December 29, 2009: The early Christmas present was delivered — literally — five days before the holiday. Around 8 p.m. Dec. 20, 8-pound-4-ounce Ester Papa made history as the 100th birth at the 2-year-old Breath of Life Women’s Health Services and Birth Center on East Bay Drive. “It was delightful, just textbook,” said certified nurse-midwife Chris Hilderbrandt. Ester came into the world the way few babies do these days — through an all-natural water birth.


Translating for his wife, Aneda, who speaks Albanian, father Dritor Papa said Aneda found the birthing process “less painful and more comfortable” than when she delivered their oldest child, a 2-year-old boy named Ernest.

“She had a hard time when she delivered our son in (a hospital in) Albania,” said Papa, 30. “But with Ester, it was good. This was better.”

The Papas currently live in Tampa while Dritor, an Albanian Army captain, is stationed at MacDill Air Force Base for a yearlong assignment. Friends had recommended a natural birthing center, which brought them to Breath of Life.

The center, opened in 2007, is an outreach of New Life Solutions, a faith-based, nonprofit that provides pregnancy and youth education services through its Pregnancy Center of Pinellas County.

The facility, staffed exclusively by women, is the only natural birth center in Central Florida that employs certified nurse-midwives, said administrator Glenda Pearson.

“The certified nurse-midwife is actually a nurse practitioner with a master’s in midwifery. It’s a higher level of training and they can be the primary care provider for the pregnant mom,” she said.

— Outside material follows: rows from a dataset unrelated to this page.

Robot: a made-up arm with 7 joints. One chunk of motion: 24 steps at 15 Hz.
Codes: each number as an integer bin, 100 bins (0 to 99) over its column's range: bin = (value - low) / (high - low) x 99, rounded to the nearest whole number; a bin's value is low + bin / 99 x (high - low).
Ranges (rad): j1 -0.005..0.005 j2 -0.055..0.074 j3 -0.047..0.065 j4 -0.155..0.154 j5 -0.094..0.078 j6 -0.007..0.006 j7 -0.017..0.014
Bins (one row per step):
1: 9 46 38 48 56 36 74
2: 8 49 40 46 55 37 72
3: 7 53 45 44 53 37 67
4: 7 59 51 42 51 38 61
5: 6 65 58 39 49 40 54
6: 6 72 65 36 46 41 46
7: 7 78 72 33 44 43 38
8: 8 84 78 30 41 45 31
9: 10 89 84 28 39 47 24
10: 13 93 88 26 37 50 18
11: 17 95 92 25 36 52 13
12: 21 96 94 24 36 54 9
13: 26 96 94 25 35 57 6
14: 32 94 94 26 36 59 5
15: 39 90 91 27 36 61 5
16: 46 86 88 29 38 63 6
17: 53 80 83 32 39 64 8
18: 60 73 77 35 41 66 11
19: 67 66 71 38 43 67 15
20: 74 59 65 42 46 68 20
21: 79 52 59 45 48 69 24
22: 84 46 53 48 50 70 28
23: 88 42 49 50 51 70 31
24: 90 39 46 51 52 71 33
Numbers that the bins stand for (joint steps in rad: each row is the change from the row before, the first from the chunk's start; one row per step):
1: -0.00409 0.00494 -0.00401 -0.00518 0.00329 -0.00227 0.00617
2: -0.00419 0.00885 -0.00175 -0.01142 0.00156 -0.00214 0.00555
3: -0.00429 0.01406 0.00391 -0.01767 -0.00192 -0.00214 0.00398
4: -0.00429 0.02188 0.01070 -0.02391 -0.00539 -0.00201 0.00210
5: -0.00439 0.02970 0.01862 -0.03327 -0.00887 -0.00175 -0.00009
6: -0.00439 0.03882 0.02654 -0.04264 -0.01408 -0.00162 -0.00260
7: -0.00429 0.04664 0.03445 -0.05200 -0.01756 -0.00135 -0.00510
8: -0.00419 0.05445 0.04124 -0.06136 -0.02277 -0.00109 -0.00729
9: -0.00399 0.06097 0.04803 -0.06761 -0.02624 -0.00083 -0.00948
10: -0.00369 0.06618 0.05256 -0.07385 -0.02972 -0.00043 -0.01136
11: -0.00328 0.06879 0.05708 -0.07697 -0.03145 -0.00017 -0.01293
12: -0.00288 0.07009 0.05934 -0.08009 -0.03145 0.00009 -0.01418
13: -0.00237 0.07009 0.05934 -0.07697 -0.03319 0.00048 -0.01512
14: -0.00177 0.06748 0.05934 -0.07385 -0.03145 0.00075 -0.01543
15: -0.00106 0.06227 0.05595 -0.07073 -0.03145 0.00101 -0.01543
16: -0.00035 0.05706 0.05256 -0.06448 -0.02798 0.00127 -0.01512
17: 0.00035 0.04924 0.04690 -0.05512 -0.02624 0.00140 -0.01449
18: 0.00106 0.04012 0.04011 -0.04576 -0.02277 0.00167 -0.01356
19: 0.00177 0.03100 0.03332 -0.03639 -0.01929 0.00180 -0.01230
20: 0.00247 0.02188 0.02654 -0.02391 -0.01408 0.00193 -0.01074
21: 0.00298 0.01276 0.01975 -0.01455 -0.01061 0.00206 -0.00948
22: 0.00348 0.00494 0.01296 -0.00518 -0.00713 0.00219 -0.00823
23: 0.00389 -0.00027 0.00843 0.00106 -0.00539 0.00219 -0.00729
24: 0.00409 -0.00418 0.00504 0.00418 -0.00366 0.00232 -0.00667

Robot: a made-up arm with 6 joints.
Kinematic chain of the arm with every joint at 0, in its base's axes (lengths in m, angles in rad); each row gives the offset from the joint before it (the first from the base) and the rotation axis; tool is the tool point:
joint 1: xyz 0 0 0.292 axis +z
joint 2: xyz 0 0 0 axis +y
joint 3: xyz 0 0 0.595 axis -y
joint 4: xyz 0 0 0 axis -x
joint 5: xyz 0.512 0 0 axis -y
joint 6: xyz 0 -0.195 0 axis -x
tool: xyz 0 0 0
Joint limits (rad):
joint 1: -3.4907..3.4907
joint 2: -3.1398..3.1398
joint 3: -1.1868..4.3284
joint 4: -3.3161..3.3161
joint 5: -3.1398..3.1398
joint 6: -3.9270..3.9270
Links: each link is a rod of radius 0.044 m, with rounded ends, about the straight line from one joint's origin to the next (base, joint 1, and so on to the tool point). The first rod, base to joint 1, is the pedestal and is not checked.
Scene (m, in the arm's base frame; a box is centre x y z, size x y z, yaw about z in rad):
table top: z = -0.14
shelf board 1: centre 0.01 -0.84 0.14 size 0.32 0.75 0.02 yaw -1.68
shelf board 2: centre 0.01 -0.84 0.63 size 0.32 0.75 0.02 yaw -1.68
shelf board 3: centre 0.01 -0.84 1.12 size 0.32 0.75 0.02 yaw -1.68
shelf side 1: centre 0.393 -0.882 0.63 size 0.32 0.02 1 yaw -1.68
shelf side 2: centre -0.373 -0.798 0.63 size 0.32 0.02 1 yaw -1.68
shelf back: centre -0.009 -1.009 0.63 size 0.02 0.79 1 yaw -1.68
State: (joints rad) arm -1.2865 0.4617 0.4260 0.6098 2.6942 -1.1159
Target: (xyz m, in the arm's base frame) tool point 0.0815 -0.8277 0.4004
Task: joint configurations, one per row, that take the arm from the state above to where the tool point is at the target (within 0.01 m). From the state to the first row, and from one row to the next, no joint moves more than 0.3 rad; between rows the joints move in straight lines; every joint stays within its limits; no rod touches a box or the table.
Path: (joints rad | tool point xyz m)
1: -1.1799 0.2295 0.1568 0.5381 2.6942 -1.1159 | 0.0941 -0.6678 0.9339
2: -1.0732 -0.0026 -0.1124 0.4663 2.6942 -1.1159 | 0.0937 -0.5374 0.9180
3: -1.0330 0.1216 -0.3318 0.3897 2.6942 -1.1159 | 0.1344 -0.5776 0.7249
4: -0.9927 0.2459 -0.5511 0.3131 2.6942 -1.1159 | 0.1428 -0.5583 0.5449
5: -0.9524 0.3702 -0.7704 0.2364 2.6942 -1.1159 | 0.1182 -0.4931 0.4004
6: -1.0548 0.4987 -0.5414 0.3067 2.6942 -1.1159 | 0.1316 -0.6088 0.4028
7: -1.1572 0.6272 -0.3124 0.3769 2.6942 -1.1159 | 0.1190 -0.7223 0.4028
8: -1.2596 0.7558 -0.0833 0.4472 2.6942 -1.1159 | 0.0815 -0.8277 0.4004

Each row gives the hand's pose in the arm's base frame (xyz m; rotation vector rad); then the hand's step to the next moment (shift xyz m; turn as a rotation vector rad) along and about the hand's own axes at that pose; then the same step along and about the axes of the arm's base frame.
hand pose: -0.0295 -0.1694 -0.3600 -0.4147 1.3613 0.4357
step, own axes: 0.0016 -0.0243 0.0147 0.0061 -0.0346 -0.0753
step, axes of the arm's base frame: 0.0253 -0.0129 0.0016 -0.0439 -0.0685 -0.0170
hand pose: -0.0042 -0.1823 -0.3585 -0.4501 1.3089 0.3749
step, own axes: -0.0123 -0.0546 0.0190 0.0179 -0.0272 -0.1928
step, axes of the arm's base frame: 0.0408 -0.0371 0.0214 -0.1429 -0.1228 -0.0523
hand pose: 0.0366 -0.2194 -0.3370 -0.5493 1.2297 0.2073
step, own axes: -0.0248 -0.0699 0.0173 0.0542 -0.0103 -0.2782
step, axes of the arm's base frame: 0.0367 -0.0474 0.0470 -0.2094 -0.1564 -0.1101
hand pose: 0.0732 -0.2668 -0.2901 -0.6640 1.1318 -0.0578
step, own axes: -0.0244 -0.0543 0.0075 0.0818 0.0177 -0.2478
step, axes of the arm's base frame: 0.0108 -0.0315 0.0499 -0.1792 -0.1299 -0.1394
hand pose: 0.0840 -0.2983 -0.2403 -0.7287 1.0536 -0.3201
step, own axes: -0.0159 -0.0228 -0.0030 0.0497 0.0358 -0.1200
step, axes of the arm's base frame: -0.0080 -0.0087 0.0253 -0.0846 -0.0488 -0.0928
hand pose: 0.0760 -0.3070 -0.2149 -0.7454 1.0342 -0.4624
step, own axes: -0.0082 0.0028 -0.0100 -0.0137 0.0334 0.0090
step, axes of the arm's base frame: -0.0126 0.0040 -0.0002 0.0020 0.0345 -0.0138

Many of the center’s patients choose water births, where the baby is delivered in a birthing tub. Others deliver in a squatting position or lying on their side in a bed. Those positions mimic the way women have birthed babies since the dawn of time, Pearson said.

“It’s very empowering. A lot of women say ‘If I can do this, I can do anything,’ ” Pearson said.

Joie Imler, of Clearwater, who was touring the facility, had a similar take.

“They did it in the 1800s,” said Imler, 21. “I think I can handle it.”